Big Pharma targets Capitol Hill with 2.3 lobbyists for every lawmaker: report
By Jeff Knebel
A new investigative report has revealed the vast lobbying efforts of the pharmaceutical industry to influence health care reform.
Investigations uncovered that, in just the first half of 2009, the pharmaceutical industry spent more than $110 million on its booming lobbying efforts, which includes 2.3 drug lobbyists hovering around Capitol Hill for every member of Congress.
Big Pharma’s efforts to protect their interests in health care reform amounts to a whopping expenditure of $609,000 per day, reported Michael Scherer and Karen Tumulty for Time magazine.
“They’re getting a pretty good return on their investment,” Tumulty told CNN’s John King on Thursday. “It’s not just the lobbyists; the money goes into a lot of things.
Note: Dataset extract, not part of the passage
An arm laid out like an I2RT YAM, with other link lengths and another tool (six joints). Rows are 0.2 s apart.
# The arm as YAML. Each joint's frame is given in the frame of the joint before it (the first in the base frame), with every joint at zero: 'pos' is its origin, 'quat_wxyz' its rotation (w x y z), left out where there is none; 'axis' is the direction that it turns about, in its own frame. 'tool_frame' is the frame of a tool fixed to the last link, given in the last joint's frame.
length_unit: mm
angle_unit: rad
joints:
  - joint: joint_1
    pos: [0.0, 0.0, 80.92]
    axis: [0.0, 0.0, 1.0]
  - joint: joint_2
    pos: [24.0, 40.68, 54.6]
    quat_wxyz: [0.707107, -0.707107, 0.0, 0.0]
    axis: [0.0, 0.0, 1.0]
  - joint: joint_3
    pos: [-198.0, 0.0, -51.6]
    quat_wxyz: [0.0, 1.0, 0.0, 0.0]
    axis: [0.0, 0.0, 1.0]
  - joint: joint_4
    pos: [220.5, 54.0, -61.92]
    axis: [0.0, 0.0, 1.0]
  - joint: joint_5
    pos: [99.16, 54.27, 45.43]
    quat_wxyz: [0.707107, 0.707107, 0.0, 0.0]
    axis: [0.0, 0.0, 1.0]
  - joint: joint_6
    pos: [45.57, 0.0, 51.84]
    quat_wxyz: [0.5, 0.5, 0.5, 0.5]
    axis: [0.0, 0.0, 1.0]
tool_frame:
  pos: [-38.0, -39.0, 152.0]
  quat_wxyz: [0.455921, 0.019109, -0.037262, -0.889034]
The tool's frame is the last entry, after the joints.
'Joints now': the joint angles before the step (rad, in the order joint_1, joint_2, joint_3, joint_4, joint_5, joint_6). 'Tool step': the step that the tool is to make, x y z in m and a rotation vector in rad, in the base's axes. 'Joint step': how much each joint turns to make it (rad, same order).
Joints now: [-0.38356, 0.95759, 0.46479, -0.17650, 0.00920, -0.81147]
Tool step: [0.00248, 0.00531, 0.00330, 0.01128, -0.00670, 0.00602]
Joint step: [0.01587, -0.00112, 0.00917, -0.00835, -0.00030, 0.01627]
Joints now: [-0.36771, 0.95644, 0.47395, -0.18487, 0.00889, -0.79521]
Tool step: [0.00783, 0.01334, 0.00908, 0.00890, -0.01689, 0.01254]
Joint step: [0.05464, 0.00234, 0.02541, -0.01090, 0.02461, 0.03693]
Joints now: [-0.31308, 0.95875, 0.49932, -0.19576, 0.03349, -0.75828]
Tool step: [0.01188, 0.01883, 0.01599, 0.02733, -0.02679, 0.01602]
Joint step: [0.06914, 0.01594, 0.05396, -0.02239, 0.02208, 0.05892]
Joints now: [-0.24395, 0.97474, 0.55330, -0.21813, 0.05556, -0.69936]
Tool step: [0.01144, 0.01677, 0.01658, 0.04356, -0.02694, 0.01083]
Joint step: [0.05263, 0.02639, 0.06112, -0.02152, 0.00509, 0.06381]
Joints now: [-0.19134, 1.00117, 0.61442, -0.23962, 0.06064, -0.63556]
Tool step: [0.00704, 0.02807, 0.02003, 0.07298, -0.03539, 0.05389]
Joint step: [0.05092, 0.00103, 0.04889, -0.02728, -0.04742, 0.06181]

It finances a lot of so-called research, expert reports and consultant reports.
“A lot of do-good organizations are springing up with names that sound quite like beneficial organizations – but you look at them and it turns out the whole thing is being run by drug companies.”
Tumulty cited a major victory for Big Pharma earlier this year as evidence of the stronghold drug makers have on the Hill, when the House and Senate voted to extend patent protection of biotechnology drugs by an additional 12 tears.
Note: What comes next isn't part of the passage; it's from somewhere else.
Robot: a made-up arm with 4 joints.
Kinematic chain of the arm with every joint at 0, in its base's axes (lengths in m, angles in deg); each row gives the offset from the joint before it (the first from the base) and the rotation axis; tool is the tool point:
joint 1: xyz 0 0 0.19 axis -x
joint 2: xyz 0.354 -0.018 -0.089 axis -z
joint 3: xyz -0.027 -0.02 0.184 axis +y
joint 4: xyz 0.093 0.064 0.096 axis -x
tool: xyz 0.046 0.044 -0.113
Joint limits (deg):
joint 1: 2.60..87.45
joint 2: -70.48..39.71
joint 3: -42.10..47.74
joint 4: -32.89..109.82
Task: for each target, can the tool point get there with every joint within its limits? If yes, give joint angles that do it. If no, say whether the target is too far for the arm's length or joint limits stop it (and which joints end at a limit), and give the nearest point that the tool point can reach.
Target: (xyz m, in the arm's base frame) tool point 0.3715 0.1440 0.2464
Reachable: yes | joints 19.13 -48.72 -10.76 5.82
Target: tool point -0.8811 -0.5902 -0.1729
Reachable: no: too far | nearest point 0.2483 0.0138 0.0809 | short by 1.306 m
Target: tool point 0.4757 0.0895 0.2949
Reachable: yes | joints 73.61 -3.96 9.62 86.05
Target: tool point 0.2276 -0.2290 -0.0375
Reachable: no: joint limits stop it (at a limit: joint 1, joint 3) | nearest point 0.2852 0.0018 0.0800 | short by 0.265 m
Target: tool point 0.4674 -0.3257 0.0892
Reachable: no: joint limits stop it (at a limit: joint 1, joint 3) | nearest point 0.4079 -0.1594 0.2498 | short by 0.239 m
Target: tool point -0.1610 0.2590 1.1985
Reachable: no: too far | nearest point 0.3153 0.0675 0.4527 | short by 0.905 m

The move, however, was opposed by the Federal Trade Commission, which argued that extending patent protection could hinder innovation and keep drug costs high.
“These bio-tech drugs are miracle drugs, and are probably going to amount to something like half of all new drugs being approved,” Tumulty said. “And the big fight right now is whether there will ever be a generic equivalent for these drugs that cost $20,000, $40,000 or even $200,000 per year to administer.”
It’s virtually impossible to trace all the money being spent in Washington to influence health care reform, Tumulty noted, because “it’s going not only into the campaign coffers of elected officials and salaries of lobbyists, but also into organizations that are essentially front groups for these interests, and into scientific-sounding consultant reports.”
Tumulty also warned that the American public could be the “losers” in all of this. “On some of these key questions you’ve got to say the lobbyists are getting pretty much everything they’re asking for,” she told CNN’s John Roberts. “And considering how important it is to bring down health care costs in the long run, I think the rest of us are the losers.”